About Moxie Girl Musings

Moxie Girl Musings is about starting over from square one after tragedy impacted my young family. It's filled with stories of triumph, struggle, snafus, hopes, and dreams. Sometimes there will be features from other writers that I like and every so often I'll include an original short story, but normally I simply write what's on my mind at the time. Welcome to my unfiltered true-life story as I figure out this thing called life. http://www.amberleaeaston.com

Wednesday, October 7, 2009

Avoidance Leads to Discovery

Avoidance is a good friend of mine. I like to avoid projects I know will require energy I am not sure I want to expend. I am even better at avoiding negative people. But this weekend I shoved avoidance aside to tackle the boxes in my attic.

I pulled on the light and looked at the cumulative baggage of 12 years in this house. Boxes were buried under bags of baby clothes. Stuffed animals, winter coats, cribs...I could open a store with what I have piled in my attic. So I sat down in the midst of the mess and started sorting as best as I could.

A box filled with journals stopped my frantic progress. There in my attic with piles of baby clothes to my right and old skis to my left, I allowed myself to read words I had written over 20 years ago. My high school journals were the most entertaining. I wrote of first loves, first heart break, girlfriend drama, college dreams, small town boredom and self-esteem struggles. Basic high school stuff. Or at least they used to be the basic stuff of high school.
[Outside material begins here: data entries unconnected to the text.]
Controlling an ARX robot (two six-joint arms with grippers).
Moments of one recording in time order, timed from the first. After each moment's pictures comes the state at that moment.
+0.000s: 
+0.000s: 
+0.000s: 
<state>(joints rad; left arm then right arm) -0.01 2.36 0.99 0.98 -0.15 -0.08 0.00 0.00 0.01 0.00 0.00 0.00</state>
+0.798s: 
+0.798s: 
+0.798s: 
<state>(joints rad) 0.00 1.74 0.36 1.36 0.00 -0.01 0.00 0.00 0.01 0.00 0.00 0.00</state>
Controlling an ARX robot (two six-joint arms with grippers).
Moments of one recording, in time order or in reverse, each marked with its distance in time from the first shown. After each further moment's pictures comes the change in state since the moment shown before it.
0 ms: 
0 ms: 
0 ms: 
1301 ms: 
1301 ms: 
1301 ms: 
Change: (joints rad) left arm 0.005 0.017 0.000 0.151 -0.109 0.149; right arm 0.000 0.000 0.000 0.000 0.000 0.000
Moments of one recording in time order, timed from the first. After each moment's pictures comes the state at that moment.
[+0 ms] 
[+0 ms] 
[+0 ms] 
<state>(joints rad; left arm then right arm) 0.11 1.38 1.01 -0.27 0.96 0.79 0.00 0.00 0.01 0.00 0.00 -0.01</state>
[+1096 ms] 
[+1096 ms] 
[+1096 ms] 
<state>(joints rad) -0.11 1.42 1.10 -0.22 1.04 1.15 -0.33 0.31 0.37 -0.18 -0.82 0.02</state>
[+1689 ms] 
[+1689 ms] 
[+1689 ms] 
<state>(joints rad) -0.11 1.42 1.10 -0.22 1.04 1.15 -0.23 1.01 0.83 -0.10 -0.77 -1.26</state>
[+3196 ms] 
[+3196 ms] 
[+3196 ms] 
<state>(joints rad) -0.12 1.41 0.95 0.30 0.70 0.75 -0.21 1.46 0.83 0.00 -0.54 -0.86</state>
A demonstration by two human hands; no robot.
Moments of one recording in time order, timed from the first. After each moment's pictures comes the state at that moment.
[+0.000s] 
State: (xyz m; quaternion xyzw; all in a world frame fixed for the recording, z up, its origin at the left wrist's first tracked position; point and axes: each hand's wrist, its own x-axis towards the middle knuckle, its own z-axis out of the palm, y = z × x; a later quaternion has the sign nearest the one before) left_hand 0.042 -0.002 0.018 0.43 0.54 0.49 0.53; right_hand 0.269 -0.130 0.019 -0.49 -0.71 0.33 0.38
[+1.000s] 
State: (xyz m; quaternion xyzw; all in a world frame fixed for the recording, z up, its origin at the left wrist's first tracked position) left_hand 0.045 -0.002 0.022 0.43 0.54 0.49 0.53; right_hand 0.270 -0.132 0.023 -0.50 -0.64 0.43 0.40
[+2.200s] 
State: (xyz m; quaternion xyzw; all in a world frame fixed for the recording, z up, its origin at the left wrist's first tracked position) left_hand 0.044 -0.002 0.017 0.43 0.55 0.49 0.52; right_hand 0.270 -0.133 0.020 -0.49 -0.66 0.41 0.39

As I read my words written from a simpler time over 20 years ago, I started thinking of my daughter who is now in 8th grade. She is facing more challenges than I ever had. I hear on the news and, even today on Dr. Phil, about oral sex parties, intercourse at school dances and sexting nude pictures. "Making out" seems to have taken on a whole different meaning.

I won't lie. I had sex in high school, but only with a serious boyfriend. Promiscuity was not the way to popularity. Our parties consisted of alcohol, not crack. Making out meant going to first or second base, not having oral sex with a line of boys. Despite that, even I have regrets looking back. Regrets about not standing up for myself with boys because I didn't have the tools in my mental tool box to know what to say or the right things to do. No one ever told me.

As I sat there with my history literally surrounding me in my attic, I realized that I cannot avoid the hard talk with my daughter. We have had the sex talk and the drug talk, but not the oral sex talk. She is 13. She is beautiful. As her mother, I need to give her the tools to live her life on her terms instead of being swept up in the fray.

There are certain things that cannot be avoided like tackling the attic after 12 years and being honest with my daughter about all aspects of sex. Even an avoidance queen like myself knows when and where to surrender.